Democracia y Cuenta del Milenio

Si la Junta Directiva de la Corporación Cuenta Reto del Milenio decide, en su reunión de hoy, cancelar definitivamente los fondos de cooperación para Nicaragua, como es inminente, será únicamente por culpa de Daniel Ortega.

Como se sabe, debido al fraude que se perpetró en las elecciones municipales de noviembre pasado, la Corporación Cuenta Reto del Milenio suspendió a principios de diciembre el desembolso de 67 millones de dólares que estaban pendientes, del programa de 175 millones destinados a financiar proyectos específicos para fortalecimiento institucional de los derechos de propiedad, fomento de los negocios rurales y desarrollo de la infraestructura vial en los departamentos occidentales de León y Chinandega.

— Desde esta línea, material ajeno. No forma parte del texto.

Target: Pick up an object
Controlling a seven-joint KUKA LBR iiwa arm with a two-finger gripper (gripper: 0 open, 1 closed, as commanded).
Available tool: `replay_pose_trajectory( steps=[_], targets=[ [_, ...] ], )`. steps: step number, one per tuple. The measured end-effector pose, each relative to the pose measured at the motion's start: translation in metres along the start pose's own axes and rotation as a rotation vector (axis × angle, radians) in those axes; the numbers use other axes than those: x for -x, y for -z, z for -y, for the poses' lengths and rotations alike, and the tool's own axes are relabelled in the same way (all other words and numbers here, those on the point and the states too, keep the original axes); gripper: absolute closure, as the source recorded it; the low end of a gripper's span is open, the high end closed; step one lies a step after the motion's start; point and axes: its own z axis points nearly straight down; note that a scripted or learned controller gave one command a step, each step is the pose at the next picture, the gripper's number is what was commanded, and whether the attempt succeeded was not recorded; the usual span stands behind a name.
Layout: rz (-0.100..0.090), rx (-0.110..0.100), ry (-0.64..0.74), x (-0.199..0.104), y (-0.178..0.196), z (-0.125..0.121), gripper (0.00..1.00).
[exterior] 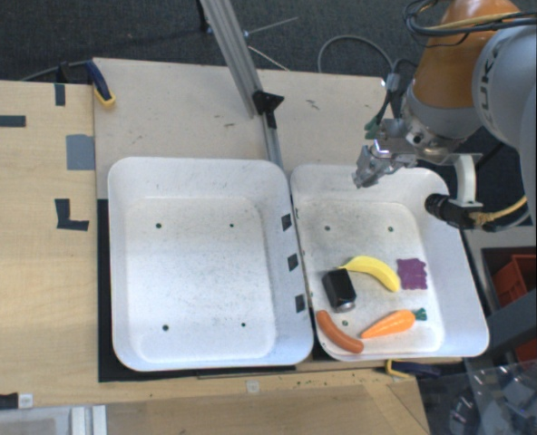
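The right bin point(450, 243) holds several small objects at its near end: a yellow banana point(375, 271), a purple piece point(412, 273), a black block point(339, 289), an orange carrot point(391, 323) and a red-brown sausage point(338, 332). My gripper point(369, 169) hangs over the far edge of the right bin, well above and beyond those objects. Nothing shows between its fingers. The grey arm with its orange band comes in from the upper right.
The left bin point(196, 261) sits beside the right one, sharing a middle rim with black clips. A slanted metal pole point(241, 62) rises from behind the bins. Cables loop at the back right. A yellow and blue clamp point(100, 84) lies at the far left of the bench.
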Motion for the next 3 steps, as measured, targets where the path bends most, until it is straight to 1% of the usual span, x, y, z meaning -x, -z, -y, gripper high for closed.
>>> replay_pose_trajectory(
  steps=[1,2,3],
  targets=[
    [0.000,0.001,0.001,-0.053,0.006,-0.003,1.00],
    [0.000,0.000,0.001,-0.112,0.010,0.001,1.00],
    [0.001,-0.002,0.001,-0.168,0.004,0.016,1.00]
  ],
)
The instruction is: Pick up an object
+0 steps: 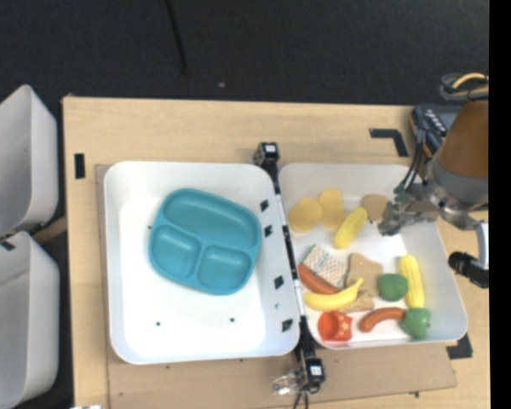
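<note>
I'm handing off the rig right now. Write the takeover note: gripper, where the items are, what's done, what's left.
Gripper: low over the right bin, upper area, beside the yellow corn piece; nothing seen held.
Items: toy food all in the right bin, including banana, tomato, sausage, corn cob. Blue divided plate sits in the left bin.
Done: approach only.
Left: grasp and lift one object.

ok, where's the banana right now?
The banana lies in the right bin, near its left wall toward the front, just below the checkered sandwich and above the tomato.
</note>
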`<state>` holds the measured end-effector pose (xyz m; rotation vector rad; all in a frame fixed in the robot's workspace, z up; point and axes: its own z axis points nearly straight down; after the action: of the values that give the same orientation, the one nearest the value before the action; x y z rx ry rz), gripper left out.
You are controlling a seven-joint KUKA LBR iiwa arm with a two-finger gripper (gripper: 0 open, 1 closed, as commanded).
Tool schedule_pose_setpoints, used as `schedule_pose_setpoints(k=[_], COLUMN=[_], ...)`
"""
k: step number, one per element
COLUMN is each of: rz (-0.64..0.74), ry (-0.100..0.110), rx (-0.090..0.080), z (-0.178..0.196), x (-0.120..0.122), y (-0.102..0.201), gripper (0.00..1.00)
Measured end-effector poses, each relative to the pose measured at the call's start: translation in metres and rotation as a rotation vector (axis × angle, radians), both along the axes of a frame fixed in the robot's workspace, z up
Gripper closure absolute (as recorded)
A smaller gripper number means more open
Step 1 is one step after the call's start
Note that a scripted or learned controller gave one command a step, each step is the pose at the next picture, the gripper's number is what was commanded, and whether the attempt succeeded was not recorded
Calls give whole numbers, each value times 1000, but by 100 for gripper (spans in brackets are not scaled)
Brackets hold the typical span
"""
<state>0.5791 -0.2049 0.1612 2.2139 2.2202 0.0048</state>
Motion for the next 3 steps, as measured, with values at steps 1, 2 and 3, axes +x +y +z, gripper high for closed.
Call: schedule_pose_setpoints(k=[1,2,3], rz=[-1,0,4], ry=[0,1,6], rx=[-1,-1,3], z=[45,83,90], x=[-1,1,-11], y=[-5,-7,52], gripper=[100,100,100])
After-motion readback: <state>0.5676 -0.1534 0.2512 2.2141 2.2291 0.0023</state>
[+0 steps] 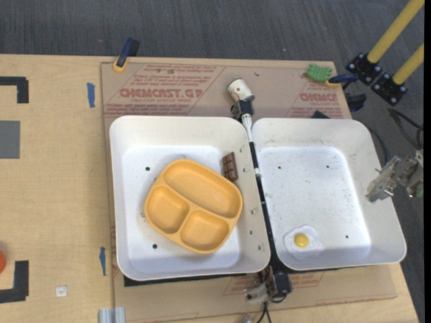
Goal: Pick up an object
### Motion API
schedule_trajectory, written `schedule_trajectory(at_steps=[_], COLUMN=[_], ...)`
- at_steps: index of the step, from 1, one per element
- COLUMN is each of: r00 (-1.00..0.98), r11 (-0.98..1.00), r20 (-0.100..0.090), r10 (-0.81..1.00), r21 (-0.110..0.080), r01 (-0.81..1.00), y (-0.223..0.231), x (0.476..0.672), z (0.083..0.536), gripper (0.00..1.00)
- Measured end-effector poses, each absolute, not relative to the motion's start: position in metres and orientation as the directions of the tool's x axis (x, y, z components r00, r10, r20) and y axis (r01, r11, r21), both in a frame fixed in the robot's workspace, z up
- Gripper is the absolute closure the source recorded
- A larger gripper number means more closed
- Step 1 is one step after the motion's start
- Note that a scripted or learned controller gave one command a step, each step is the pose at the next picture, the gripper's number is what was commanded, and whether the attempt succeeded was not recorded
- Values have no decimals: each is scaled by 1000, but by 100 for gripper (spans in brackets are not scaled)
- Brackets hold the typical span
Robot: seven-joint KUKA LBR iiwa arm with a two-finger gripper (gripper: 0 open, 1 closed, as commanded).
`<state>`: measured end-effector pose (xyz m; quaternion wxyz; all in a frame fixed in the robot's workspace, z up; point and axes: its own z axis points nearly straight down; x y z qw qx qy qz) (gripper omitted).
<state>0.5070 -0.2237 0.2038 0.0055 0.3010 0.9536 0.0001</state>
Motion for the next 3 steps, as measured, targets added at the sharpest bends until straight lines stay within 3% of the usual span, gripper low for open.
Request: schedule_trajectory(at_steps=[1,2,3], r00=[-1000,-925,-967], r11=[1000,925,967], r20=[-4,-5,-3], r10=[-22,-379,254], r21=[0,-2,1], r01=[-22,-379,254], y=[-223,-223,-150], x=[484,519,524], z=[216,177,187], gripper=[100,100,100])
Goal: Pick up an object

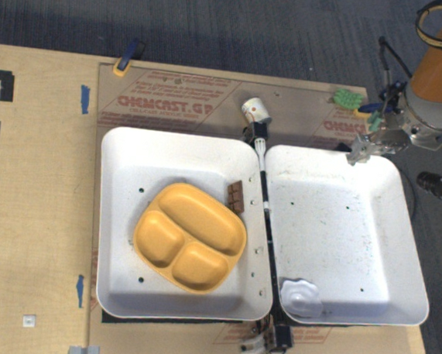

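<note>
The gripper (361, 151) hung at the upper right of the frame, holding nothing I could see, so it should go slowly down to the yellow tray (190, 236) in the left bin (117, 201).

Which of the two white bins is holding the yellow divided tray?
The left bin: the yellow tray lies in it, with a small brown piece. The right bin holds a crumpled white object.
</note>
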`<action>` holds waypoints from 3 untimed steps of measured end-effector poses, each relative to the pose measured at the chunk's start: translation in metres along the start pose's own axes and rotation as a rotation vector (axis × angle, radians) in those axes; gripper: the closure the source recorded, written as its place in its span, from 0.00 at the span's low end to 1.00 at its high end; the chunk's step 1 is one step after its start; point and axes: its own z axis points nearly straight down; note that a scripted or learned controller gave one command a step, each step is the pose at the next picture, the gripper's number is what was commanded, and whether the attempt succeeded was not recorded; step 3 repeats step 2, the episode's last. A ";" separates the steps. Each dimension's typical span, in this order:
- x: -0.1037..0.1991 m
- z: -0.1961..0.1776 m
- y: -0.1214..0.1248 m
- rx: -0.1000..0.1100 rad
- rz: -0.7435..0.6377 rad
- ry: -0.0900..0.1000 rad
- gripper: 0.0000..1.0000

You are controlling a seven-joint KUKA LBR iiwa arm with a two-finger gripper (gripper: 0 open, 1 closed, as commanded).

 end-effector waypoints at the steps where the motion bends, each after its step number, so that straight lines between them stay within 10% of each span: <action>1: -0.056 -0.006 -0.013 -0.004 -0.324 -0.005 1.00; 3: -0.005 0.015 -0.001 0.000 -0.196 0.000 1.00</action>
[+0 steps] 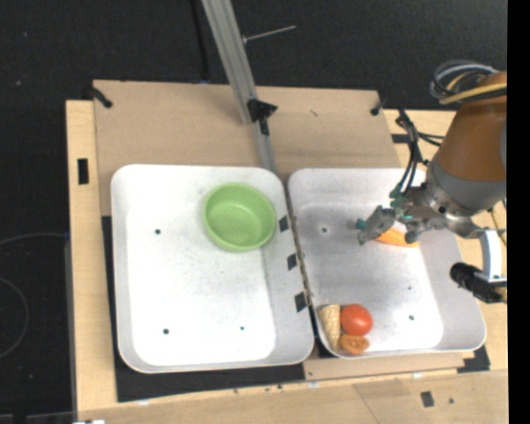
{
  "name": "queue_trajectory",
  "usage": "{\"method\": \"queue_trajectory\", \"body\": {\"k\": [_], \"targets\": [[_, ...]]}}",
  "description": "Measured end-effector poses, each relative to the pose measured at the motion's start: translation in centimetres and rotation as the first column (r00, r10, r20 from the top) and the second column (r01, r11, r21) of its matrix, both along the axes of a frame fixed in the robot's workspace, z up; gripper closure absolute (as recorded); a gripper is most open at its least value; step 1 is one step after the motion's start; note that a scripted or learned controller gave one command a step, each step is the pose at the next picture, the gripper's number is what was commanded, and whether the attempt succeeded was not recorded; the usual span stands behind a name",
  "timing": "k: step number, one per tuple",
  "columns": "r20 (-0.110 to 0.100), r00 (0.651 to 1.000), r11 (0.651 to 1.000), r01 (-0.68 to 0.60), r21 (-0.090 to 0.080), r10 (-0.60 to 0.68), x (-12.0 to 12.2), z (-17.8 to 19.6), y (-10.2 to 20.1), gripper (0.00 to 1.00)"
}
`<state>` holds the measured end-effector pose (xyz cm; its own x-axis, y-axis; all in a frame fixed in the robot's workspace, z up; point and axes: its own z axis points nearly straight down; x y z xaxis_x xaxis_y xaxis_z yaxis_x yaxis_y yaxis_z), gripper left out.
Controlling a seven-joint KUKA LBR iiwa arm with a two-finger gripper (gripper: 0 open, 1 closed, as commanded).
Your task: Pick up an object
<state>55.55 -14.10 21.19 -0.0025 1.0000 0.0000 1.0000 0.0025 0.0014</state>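
Camera view, looking down at a slant: arm (473, 162) comes in from the right w/ the orange band up top, and the pincer (382, 228) is low over the right bin (336, 193), roughly upper-middle of it. Fingers look spread a bit, dark teal-ish tips pointing left/down, nothing clamped between them afaict.

Right behind the pincer, on its right side and basically touching or tucked under the fingers, there's an orange object (397, 236) w/ a yellowish edge. Can't tell what it is exactly, half hidden by the wrist. It's lying on the bin floor, not lifted.

Well below the pincer, toward the near-left corner of the same bin, 3 small things bunched together: a red tomato-looking ball (357, 318), a tan ridged piece (330, 321) just left of it, touching, and a darker orange-brown bit (354, 344) right under the ball against the bin's rim.

Far left of the pincer, across the divider, the left bin (159, 325) has a green bowl (239, 217) sitting upright in its upper right part, approx level w/ the pincer.

A metal pole (231, 47) slants up from between the bins, up-left of the pincer.
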Motion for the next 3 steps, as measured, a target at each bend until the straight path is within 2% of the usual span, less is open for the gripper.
{"method": "queue_trajectory", "body": {"k": [1,3], "targets": [[0.001,1.0,1.0,0.001,0.0,-0.001,0.0,0.0,0.0,0.0],[-0.006,1.0,1.0,0.003,-0.001,-0.003,-0.6,-9.0,0.6,0.0]]}}
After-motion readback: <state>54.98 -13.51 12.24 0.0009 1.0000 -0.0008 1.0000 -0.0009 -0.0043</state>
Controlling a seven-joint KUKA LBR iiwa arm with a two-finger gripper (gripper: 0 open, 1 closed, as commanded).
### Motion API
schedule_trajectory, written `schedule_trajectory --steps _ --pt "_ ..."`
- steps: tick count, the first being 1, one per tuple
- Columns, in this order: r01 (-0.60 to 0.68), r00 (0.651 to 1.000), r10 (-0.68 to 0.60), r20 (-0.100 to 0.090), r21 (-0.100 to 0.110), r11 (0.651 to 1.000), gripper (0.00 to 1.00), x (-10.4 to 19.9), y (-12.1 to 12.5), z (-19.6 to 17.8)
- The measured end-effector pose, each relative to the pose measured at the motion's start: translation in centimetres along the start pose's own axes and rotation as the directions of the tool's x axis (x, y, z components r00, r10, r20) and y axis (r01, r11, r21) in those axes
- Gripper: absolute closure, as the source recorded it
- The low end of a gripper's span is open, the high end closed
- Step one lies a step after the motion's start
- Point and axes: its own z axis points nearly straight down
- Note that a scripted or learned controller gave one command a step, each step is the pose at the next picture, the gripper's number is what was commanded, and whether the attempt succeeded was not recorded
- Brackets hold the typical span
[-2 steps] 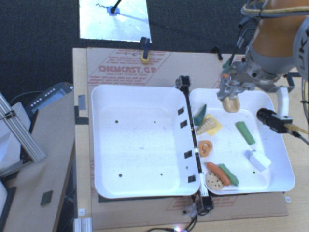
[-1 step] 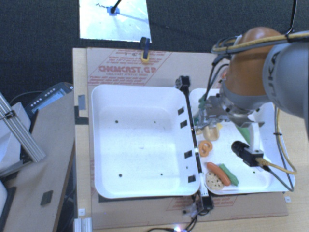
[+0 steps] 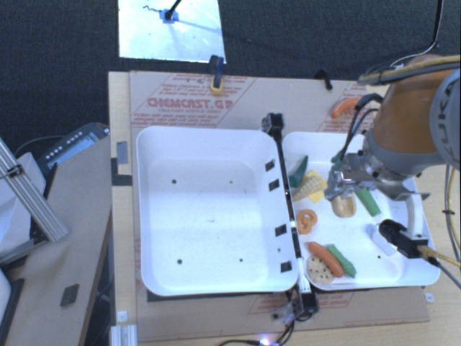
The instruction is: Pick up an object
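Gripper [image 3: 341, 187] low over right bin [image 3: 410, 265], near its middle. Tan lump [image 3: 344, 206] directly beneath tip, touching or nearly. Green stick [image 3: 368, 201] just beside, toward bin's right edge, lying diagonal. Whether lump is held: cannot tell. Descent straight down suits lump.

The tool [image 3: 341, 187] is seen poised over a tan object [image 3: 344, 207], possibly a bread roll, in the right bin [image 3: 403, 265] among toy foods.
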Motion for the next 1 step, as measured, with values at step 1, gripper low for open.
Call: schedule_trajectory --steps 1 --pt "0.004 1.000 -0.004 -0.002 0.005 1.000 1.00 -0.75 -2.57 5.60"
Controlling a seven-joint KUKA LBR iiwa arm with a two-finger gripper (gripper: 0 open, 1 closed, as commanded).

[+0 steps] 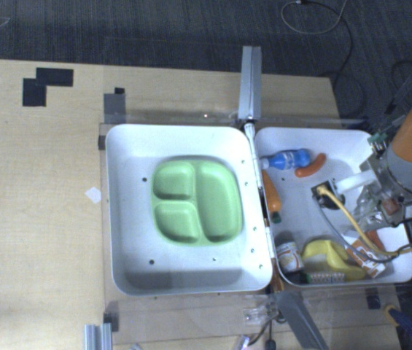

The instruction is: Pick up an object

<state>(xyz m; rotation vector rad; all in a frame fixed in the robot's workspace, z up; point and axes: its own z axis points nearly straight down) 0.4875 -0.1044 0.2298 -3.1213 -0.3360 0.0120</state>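
Lying in the right bin (351, 138), the objects sit apart from the tool (370, 208): a bottle (287, 159) and sausage (310, 165) at 11 o'clock, a carrot (271, 195) at 9, a can (288, 256) and a yellow item (329, 257) at 6. The tool hangs at 3 o'clock; its grip state I cannot tell. The left bin (129, 195) holds a green tray (195, 200). Both bins rest on the desk (38, 217).

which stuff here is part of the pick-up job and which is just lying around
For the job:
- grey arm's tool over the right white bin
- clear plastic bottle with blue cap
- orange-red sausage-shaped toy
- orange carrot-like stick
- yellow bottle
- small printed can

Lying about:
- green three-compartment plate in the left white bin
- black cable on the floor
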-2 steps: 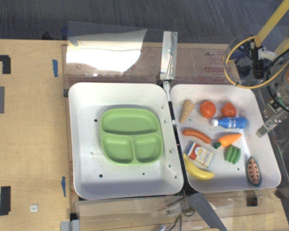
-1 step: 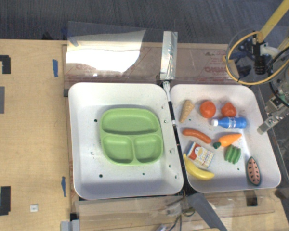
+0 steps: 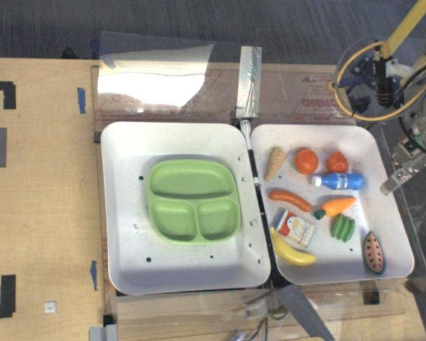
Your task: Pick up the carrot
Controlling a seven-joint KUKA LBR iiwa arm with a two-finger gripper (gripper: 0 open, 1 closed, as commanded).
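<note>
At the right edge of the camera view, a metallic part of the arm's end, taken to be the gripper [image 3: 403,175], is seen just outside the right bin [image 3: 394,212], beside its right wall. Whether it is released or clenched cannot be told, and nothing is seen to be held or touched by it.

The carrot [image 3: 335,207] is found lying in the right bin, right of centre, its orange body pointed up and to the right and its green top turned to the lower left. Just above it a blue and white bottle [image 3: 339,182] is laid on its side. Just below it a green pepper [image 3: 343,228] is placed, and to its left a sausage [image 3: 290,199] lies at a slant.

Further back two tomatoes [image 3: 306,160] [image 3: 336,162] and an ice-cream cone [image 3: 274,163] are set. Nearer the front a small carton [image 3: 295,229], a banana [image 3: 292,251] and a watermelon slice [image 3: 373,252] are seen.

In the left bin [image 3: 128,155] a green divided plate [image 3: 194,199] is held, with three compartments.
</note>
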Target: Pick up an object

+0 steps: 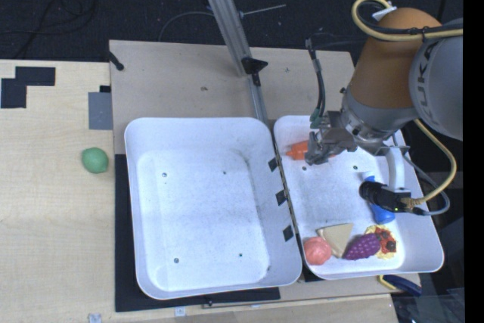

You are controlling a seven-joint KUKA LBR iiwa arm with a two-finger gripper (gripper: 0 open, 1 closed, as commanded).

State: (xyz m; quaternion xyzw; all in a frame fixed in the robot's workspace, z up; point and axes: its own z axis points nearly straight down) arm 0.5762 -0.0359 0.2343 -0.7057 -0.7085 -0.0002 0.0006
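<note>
Right bin [423, 253]: orange object [297, 150] beside pincer [316, 155]

Grey KUKA arm [442, 79] with a bulbous orange band [389, 60] above the wrist, glossy and rounded. White letters "KU" readable on the grey casing at the right edge. 1 pale yellow hose [372, 11] looping over the orange top, another curving down beside the lower segment. Grey metallic wrist flange [367, 125] under the orange. Dark 2-finger gripper [319, 151], black cable [321, 83] rising from it.
</note>
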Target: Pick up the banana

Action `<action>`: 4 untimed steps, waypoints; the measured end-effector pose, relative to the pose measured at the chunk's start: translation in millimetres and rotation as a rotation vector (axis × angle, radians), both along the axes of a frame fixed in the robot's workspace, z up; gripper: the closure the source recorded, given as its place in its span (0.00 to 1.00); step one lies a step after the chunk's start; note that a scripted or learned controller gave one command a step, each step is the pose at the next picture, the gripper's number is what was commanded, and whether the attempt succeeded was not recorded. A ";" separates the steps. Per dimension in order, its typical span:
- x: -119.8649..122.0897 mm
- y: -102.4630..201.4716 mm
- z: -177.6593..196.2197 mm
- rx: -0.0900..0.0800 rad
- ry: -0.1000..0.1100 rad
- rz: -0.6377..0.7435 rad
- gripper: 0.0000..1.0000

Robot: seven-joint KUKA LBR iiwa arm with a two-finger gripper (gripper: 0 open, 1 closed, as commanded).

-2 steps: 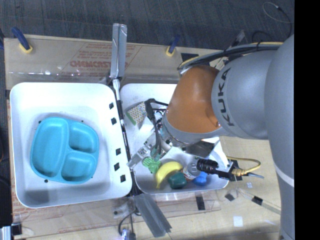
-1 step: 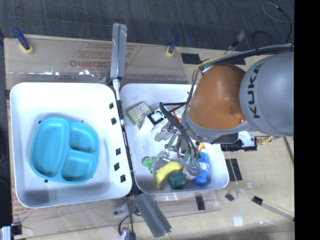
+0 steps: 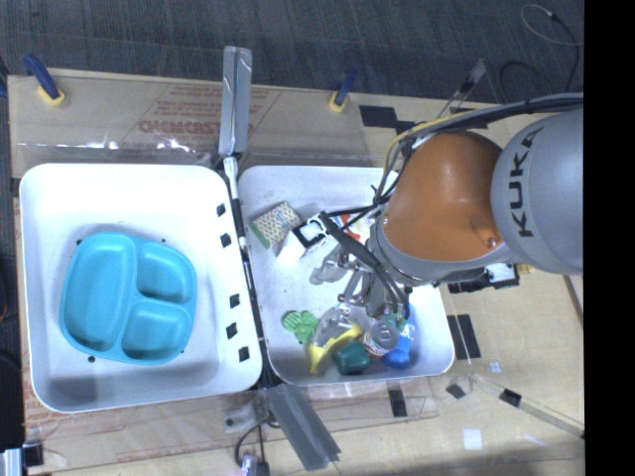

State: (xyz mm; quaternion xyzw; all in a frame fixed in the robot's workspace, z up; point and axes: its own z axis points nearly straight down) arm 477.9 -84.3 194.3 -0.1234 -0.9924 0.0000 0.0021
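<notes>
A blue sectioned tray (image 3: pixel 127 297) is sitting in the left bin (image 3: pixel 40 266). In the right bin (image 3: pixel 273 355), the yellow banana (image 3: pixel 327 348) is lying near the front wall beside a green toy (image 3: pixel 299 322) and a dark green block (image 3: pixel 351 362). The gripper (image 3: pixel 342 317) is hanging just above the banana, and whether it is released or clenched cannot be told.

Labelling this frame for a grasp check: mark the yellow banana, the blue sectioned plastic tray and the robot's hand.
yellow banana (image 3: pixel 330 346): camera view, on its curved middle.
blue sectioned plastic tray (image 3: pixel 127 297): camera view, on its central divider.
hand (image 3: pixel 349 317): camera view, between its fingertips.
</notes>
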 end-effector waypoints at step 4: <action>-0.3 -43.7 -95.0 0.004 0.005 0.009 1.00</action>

En aquella ocasión la Corporación Cuenta Reto del Milenio advirtió que “no aprobará desembolsos para actividades que no hayan sido previamente contratadas (porque) las condiciones políticas antes, durante y después de las elecciones (municipales del 9 de noviembre de 2008) no fueron consistentes con los requisitos (…) que incluyen un compromiso con políticas que promuevan la libertad política y el respeto a libertades civiles y el Estado de Derecho”. Y le hizo un llamado al gobierno de Daniel Ortega, “a desarrollar e implementar una serie de medidas inclusivas que respondan a las preocupaciones con respecto al compromiso del Gobierno para con los principios democráticos”.

La Corporación Cuenta Reto del Milenio informó en aquella ocasión, que estaría pendiente de la respuesta del Gobierno de Nicaragua para determinar acciones subsecuentes en la siguiente reunión trimestral, en marzo de este año. Pero la respuesta, arrogante, de Daniel Ortega, fue que el fraude no sería revertido, ni siquiera discutido, y que Estados Unidos podía llevarse su cooperación de la Cuenta Reto del Milenio porque, para reponerla con creces, contaba con el apoyo económico del presidente venezolano Hugo Chávez.

De manera que en marzo de este año la Corporación Cuenta Reto del Milenio pudo constatar —según lo señaló en el comunicado correspondiente— que el Gobierno de Nicaragua no había hecho nada “para aclarar alegatos creíbles de que hubo fraude durante las elecciones municipales de noviembre de 2008 y que demostrara un compromiso claro con los principios democráticos mediante la toma de pasos concretos para restaurar la legitimidad y transparencia del proceso electoral nicaragüense”.

En consecuencia, ahora que la Junta Directiva de la Corporación Cuenta Reto del Milenio va a tomar una resolución definitiva sobre Nicaragua, lo único que se puede esperar es que cancele el programa y que se pierdan los 67 millones de dólares que quedaron pendientes de desembolso, así como centenares de millones más que se hubieran podido obtener después, si Ortega respetara los principios, valores e instituciones de la libertad y la democracia.

Según Daniel Ortega, Estados Unidos no puede imponer a Nicaragua condiciones políticas de ninguna clase. Pero no se trata de imponer nada a nadie. Es que ningún gobernante se puede encubrir con la soberanía nacional, para atropellar la democracia y todavía esperar el premio de la cooperación económica externa. El gobernante que quiera recibir la ayuda internacional debe cumplir los requisitos previamente establecidos, de gobernabilidad democrática y respeto al Estado de Derecho.

En este sentido, el presidente estadounidense Barack Obama dijo en su discurso de El Cairo el 4 de junio corriente, que: “Ninguna nación puede ni debe imponer un sistema de gobierno a otra nación… Estados Unidos no pretende saber lo que es mejor para todos, así como no pretenderíamos determinar el resultado de elecciones pacíficas. Pero (…) todas las personas anhelan (…) la posibilidad de expresarse libremente y tener voz y voto en la forma de gobierno; la confianza en el Estado de Derecho e imparcialidad de la justicia; un gobierno transparente que no le robe a su gente; la libertad de vivir según escoja cada uno. Éstas no son sólo ideas estadounidenses, son derechos humanos, y es por eso que nosotros los apoyaremos en todas partes”. Y por supuesto que es de elemental coherencia ética y política, no dar ni un centavo a los gobernantes que atropellan las instituciones democráticas y se roban hasta el voto de sus ciudadanos. Cooperar con ellos sería simple y sencillamente convertirse en sus cómplices.